#### TASK ITEM
Transcribe only part of the material below: the lines from the one containing "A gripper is" through the one containing "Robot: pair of", inclusive, exactly as written.

#### GIVEN INFORMATION

::::

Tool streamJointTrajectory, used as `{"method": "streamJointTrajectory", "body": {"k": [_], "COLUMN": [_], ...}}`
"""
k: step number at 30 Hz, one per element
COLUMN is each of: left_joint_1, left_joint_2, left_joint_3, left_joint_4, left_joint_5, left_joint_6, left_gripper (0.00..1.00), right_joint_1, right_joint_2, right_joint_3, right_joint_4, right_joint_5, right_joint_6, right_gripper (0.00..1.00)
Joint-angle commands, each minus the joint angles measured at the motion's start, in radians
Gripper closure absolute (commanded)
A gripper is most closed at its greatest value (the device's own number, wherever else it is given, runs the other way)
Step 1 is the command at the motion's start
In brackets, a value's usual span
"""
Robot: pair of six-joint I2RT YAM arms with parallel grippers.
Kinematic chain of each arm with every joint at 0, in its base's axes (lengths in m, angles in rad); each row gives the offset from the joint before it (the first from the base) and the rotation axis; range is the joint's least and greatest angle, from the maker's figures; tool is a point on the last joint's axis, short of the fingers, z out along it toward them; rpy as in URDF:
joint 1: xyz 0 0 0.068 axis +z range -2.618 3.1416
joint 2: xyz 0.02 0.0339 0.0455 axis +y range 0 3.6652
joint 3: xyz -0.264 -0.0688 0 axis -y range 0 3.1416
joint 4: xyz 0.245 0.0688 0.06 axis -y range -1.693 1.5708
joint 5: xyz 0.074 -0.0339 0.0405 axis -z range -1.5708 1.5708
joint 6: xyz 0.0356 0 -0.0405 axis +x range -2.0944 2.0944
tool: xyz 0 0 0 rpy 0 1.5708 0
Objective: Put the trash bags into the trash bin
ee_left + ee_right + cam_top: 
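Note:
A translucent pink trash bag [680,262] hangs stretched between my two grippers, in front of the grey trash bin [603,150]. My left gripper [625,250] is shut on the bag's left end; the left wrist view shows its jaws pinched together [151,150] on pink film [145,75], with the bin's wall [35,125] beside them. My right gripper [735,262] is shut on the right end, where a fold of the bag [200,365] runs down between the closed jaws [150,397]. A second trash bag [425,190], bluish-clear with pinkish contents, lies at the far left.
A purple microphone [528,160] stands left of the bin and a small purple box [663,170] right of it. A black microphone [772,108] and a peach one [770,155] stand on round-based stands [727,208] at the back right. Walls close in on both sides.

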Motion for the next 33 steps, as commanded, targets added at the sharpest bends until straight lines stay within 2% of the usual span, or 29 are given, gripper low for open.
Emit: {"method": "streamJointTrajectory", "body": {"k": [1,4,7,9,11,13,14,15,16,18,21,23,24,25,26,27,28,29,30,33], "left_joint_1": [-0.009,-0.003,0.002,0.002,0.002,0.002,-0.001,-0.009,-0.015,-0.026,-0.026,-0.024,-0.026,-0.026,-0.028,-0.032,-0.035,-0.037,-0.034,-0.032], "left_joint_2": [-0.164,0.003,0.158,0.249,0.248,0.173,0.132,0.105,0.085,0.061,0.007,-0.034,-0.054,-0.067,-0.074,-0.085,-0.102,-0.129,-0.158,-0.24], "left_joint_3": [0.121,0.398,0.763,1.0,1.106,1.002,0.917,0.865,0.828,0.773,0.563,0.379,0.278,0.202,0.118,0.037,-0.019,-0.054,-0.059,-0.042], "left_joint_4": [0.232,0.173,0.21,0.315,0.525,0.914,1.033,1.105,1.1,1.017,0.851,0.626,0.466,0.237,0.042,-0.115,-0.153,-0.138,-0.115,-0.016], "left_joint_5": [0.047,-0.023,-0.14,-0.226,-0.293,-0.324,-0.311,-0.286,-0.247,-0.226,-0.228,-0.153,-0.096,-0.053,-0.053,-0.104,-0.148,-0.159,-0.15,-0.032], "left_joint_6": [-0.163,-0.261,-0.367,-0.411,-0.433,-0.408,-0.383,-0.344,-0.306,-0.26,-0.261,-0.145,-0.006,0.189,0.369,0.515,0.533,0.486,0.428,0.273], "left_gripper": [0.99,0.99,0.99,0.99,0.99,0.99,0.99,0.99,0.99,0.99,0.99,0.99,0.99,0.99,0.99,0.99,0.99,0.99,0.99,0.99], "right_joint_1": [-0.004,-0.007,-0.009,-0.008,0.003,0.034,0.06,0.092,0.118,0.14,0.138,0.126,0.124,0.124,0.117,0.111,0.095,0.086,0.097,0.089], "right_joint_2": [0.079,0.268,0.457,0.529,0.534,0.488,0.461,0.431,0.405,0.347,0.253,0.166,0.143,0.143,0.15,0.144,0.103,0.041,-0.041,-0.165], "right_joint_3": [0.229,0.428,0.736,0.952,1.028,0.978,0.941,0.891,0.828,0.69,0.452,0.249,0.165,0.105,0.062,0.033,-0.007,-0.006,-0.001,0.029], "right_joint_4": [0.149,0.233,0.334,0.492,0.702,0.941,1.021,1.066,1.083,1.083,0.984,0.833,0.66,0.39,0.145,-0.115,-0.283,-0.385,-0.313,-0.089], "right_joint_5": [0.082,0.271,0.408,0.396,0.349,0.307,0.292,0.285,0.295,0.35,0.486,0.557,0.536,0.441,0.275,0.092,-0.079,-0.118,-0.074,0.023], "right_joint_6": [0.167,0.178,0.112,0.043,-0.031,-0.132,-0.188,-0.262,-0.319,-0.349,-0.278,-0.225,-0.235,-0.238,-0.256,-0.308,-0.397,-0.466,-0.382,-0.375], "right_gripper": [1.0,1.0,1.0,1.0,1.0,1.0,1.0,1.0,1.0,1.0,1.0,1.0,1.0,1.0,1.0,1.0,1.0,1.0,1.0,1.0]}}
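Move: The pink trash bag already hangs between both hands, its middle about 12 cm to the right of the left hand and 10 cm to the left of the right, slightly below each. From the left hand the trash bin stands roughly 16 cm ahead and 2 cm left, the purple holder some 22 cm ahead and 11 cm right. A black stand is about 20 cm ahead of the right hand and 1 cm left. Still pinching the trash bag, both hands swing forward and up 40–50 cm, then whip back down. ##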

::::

#### RESULT FOR THIS EXERCISE
A gripper is most closed at its greatest value (the device's own number, wherever else it is given, runs the other way)
Step 1 is the command at the motion's start
In brackets, a value's usual span
"""
Robot: pair of six-joint I2RT YAM arms with parallel grippers.

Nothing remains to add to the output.